The parameters attribute is a sorted list of parameter key strings. Parameter values are not stored.

print(snapshot.parameters)
# ['example_learning_rate', 'example_num_train_iter', 'example_test_data_ratio']

To check whether a specific parameter is configured:

if "example_learning_rate" in snapshot.parameters:
    print("learning rate is configured")

How to inspect a specific environment¶

By default, get_project_snapshot uses the project's default run environment (local overlaid on base). Pass the env argument to load configuration from a different environment:

snapshot = get_project_snapshot("/path/to/my_project", env="staging")

This follows the same environment resolution rules as kedro run --env staging.

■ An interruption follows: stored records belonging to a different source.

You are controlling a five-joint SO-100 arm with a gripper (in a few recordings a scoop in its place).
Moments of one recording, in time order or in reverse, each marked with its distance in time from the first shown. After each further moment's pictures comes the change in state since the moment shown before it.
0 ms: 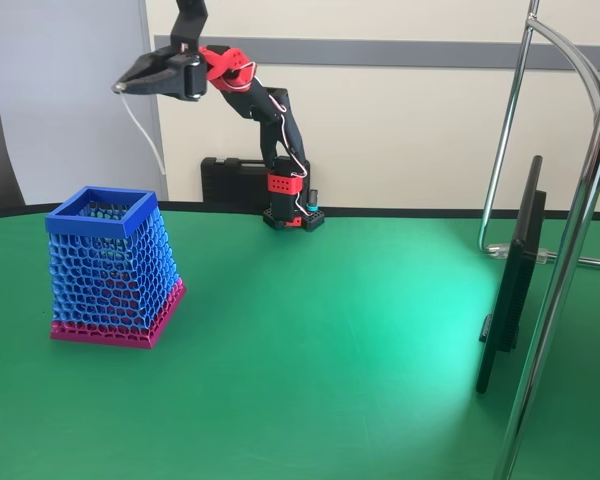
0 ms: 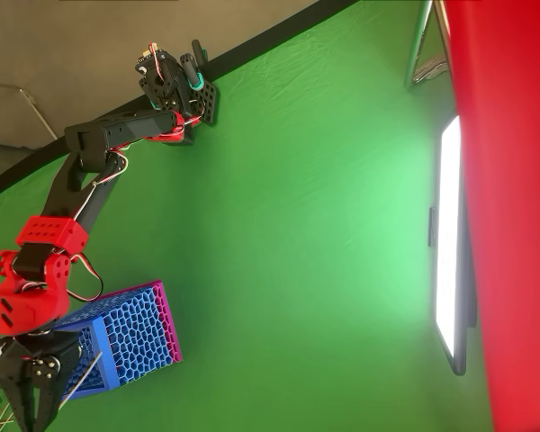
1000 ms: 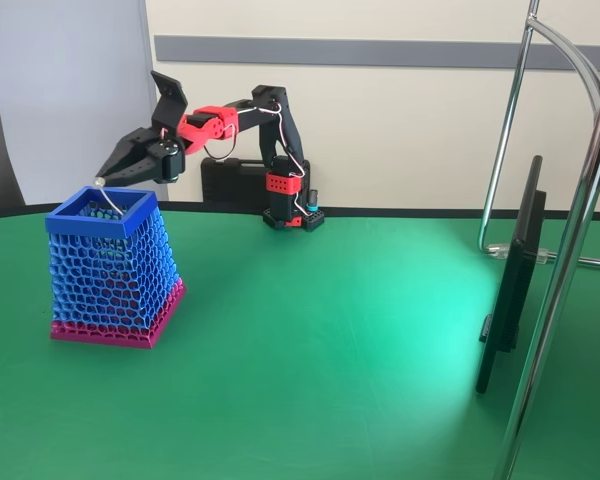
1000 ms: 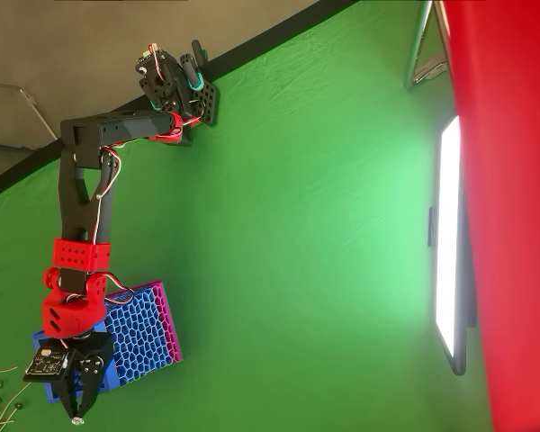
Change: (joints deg) arm 2.6 4.0 39.7 -27.9 -4.2
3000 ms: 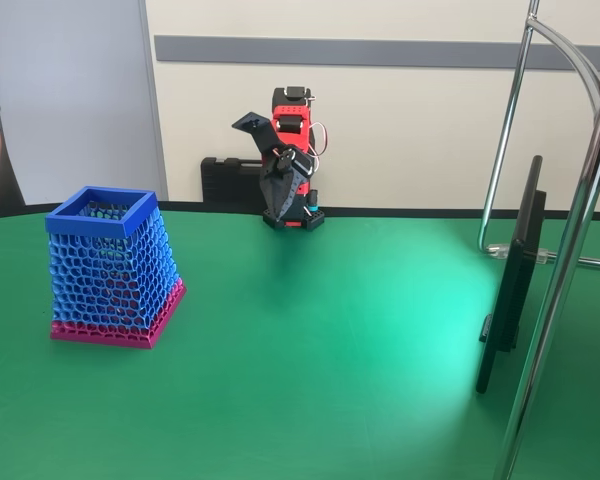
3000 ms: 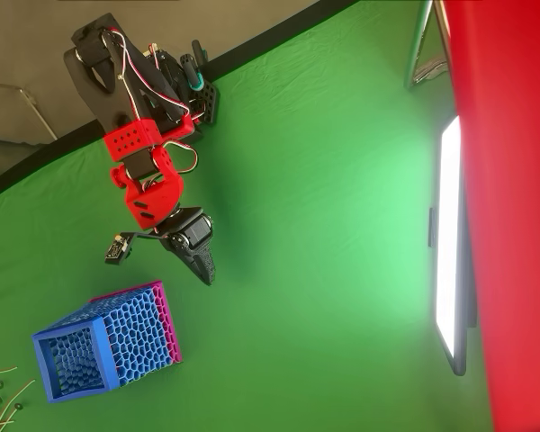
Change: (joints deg) arm -26.8 64.9 76.4 3.9 58.5
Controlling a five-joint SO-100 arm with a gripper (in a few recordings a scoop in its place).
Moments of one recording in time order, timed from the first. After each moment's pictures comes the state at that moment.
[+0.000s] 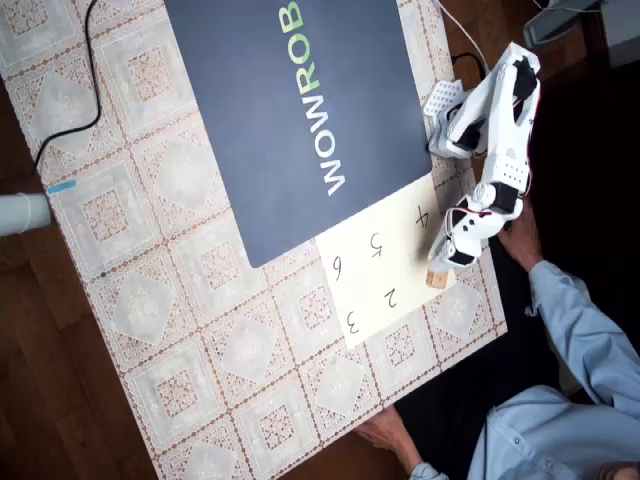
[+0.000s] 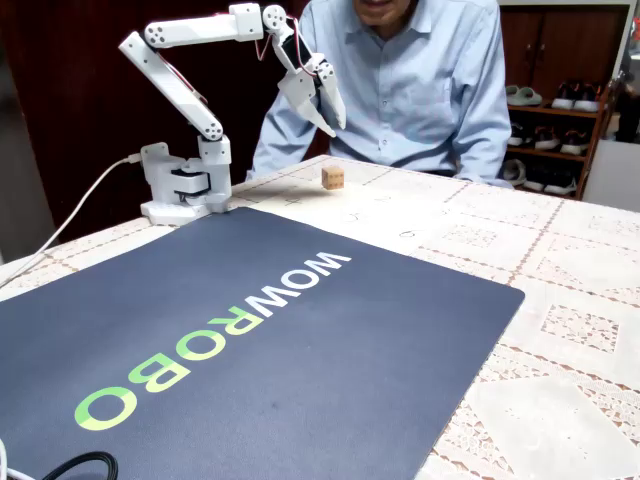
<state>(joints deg) -35.4 135.1 122.5 61.2 -10.0</state>
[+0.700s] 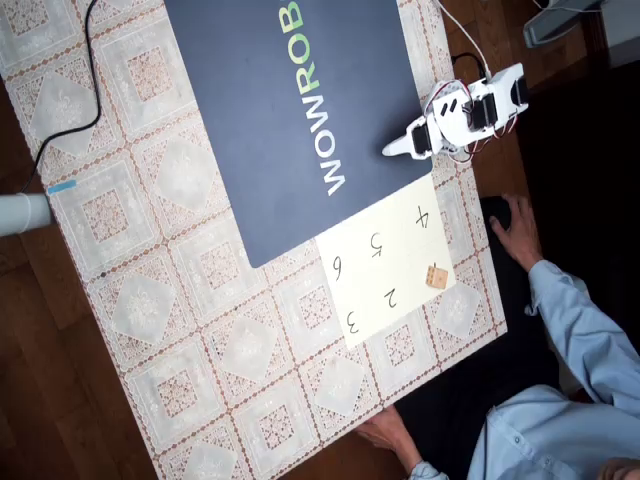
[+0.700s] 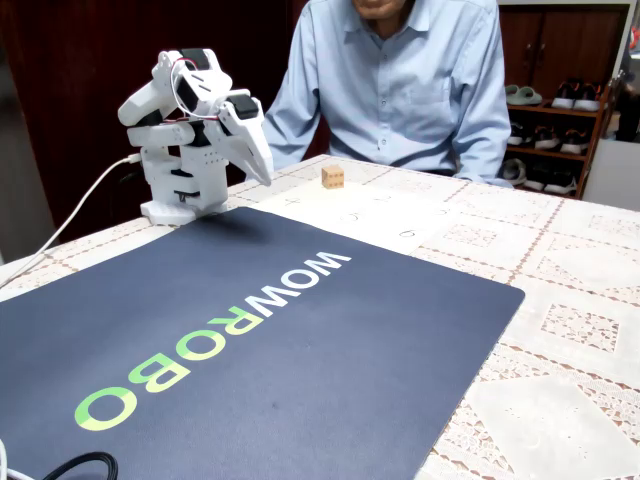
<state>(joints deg) 8.4 185.4 162.5 71.3 -8.3</state>
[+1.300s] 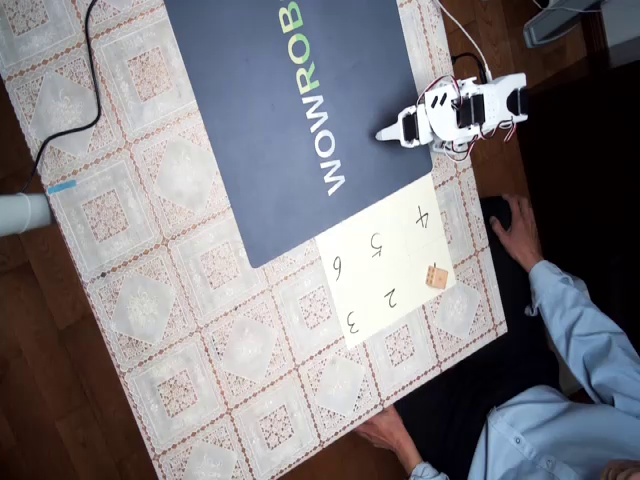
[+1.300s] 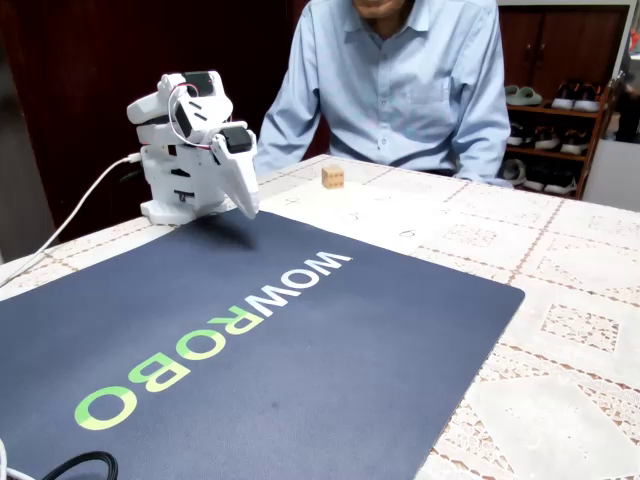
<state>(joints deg) 14.8 185.5 168.1 69.8 -9.3</state>
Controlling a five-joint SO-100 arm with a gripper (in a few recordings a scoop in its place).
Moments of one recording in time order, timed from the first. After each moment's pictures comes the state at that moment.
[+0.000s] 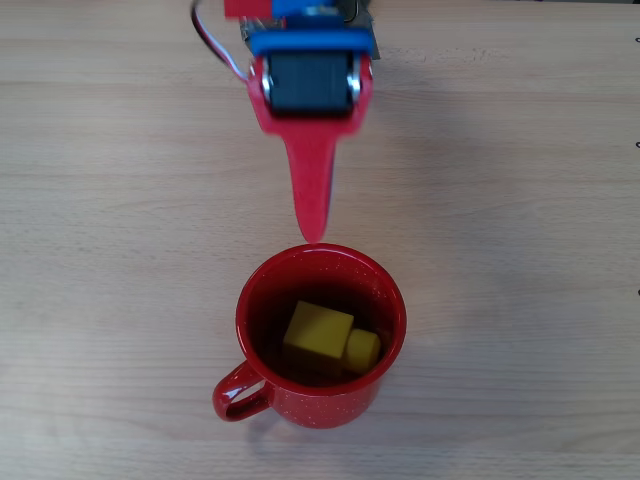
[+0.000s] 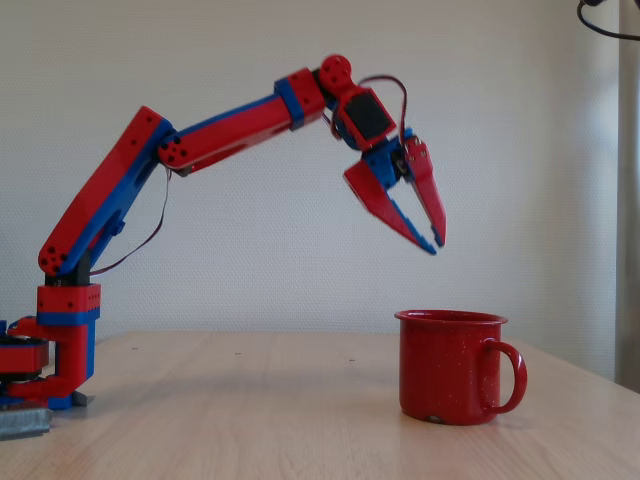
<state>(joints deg) -1.6 63.3 31.9 77.3 5.3</state>
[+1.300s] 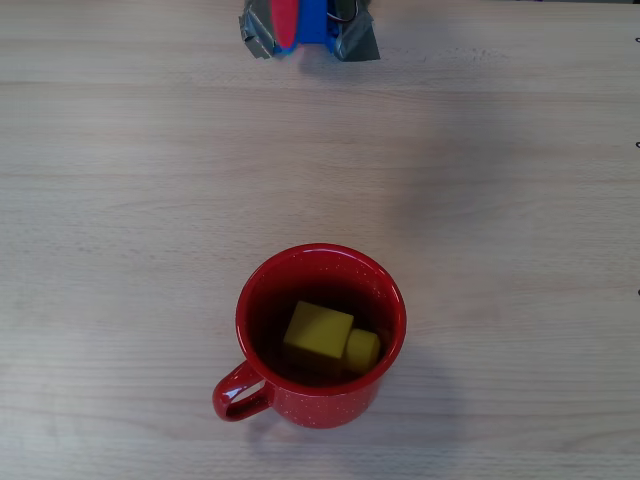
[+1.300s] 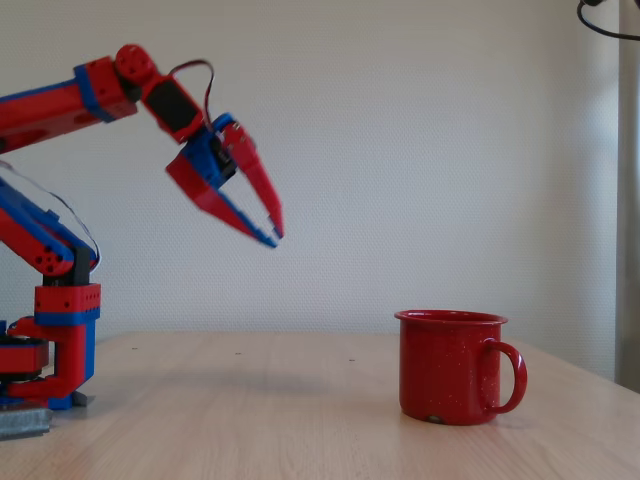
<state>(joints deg) 1.1 145.9 124.4 63.6 2.8</state>
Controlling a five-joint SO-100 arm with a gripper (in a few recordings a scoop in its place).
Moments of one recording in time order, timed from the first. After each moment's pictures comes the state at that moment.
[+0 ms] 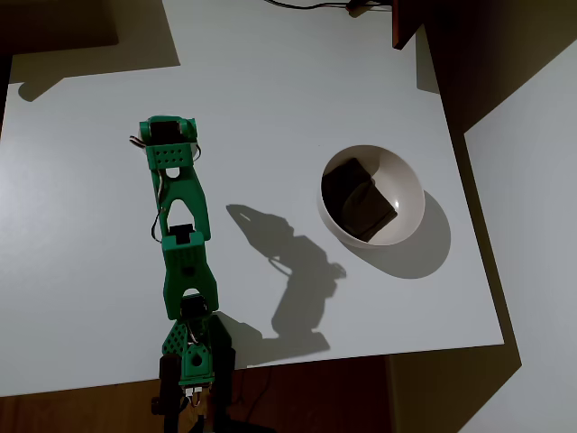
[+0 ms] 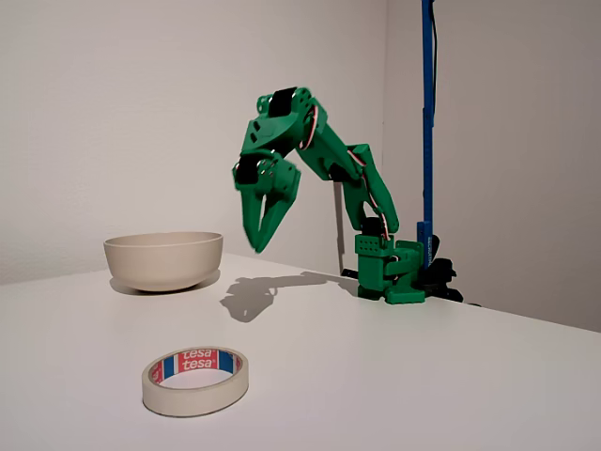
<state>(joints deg) -5.4 62.3 29.7 95.7 7.4</state>
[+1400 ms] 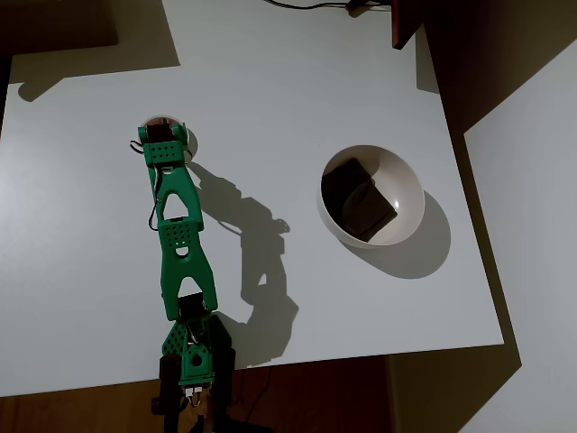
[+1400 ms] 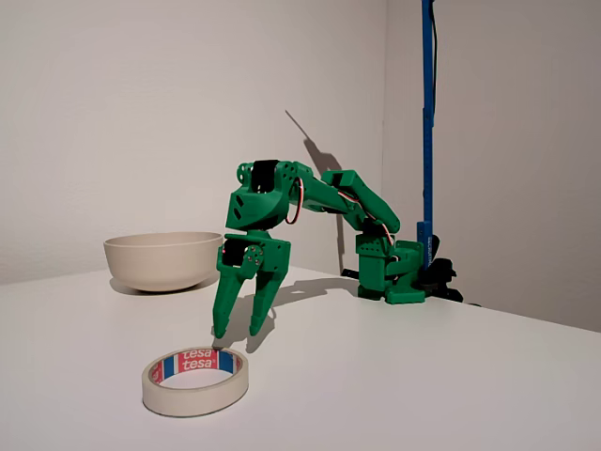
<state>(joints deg) -8.0 39.6 22.4 86.9 8.8</state>
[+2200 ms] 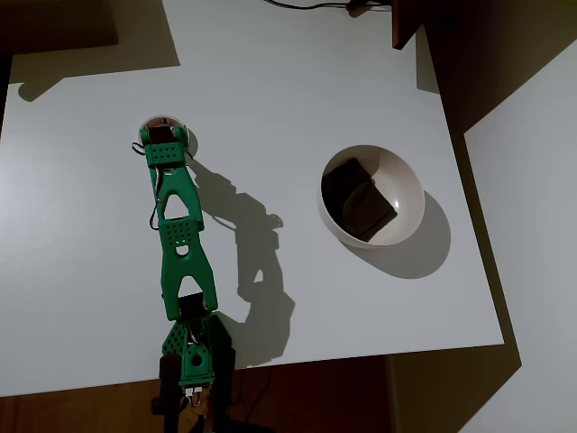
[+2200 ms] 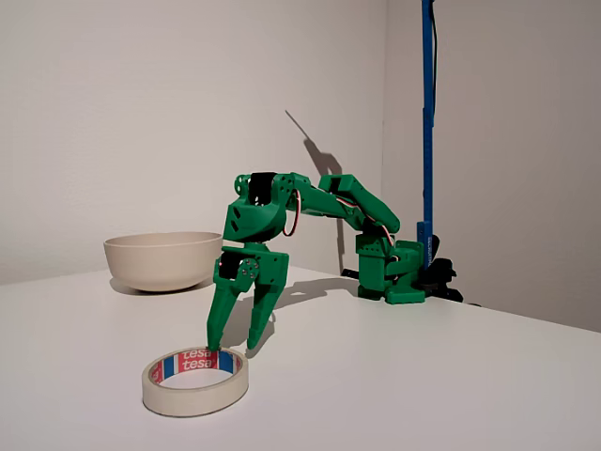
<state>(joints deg) -7.8 35.7 22.3 84.4 12.4</state>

See Configuration basics for details on how environments work.

To load configuration from a non-default directory, pass conf_source:

snapshot = get_project_snapshot("/path/to/my_project", conf_source="conf/custom")

Note

To compare snapshots across environments in the same process, bootstrap the project and pass the result to each call:

from kedro.framework.startup import bootstrap_project
from kedro.inspection import get_project_snapshot

metadata = bootstrap_project("/path/to/my_project")
snapshot_local   = get_project_snapshot(metadata=metadata)
snapshot_staging = get_project_snapshot(env="staging", metadata=metadata)

This avoids redundant project initialisation. When using the HTTP server, env is fixed at startup and cannot be overridden per request — use the programmatic API when you need multi-environment access in the same process.

How to access the snapshot through the HTTP server¶

The Kedro HTTP server exposes the same snapshot data at GET /snapshot. On success, the response contains the same metadata, pipelines, datasets, and parameters fields as ProjectSnapshot, serialised as JSON. On failure, the response returns status and error with no data fields.

See Serving Kedro pipelines over HTTP for the full endpoint reference, example responses, and failure behaviour.